WHAT YOU WILL DO: Write out the data below in full, unchanged, minus the images.

[SOURCE MATERIAL — start]

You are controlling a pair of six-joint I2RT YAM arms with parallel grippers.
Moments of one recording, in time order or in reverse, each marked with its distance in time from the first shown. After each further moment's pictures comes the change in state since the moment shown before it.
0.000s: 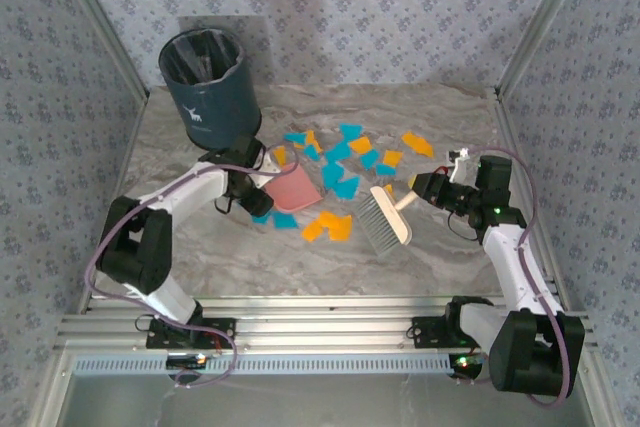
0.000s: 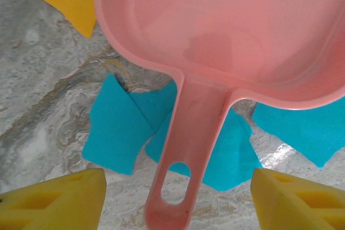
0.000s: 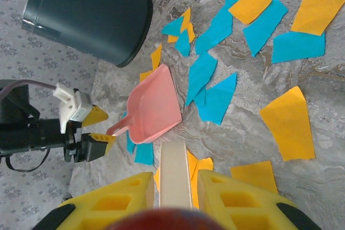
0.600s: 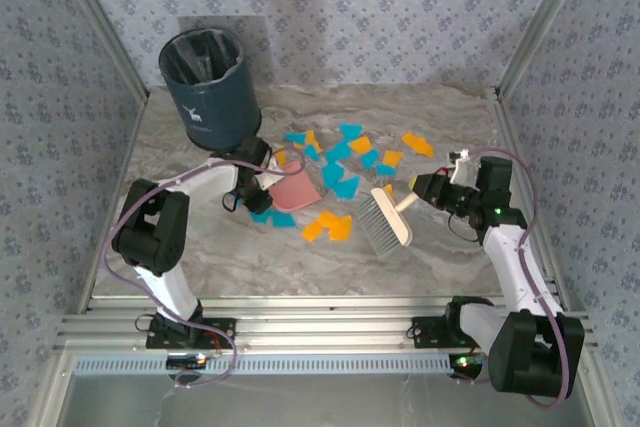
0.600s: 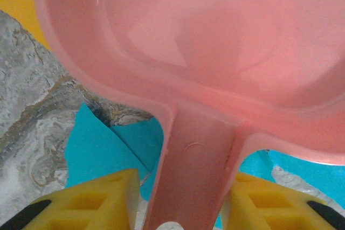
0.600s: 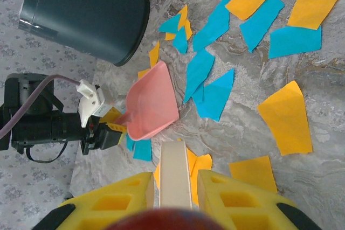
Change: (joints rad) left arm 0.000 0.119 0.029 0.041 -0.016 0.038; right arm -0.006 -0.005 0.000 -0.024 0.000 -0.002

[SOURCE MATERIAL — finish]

TASK SOLUTION:
You are controlling a pair of six-joint I2RT YAM arms with parallel grippers.
Moments of one recording, in time order or in reverse, each marked with its distance in time from the first shown. After each further moment's pictures comes the change in state since the moment shown before it.
0.000s: 
0.000s: 
0.000s: 
0.600s: 
0.600s: 
0.600s: 
Change: (joints rad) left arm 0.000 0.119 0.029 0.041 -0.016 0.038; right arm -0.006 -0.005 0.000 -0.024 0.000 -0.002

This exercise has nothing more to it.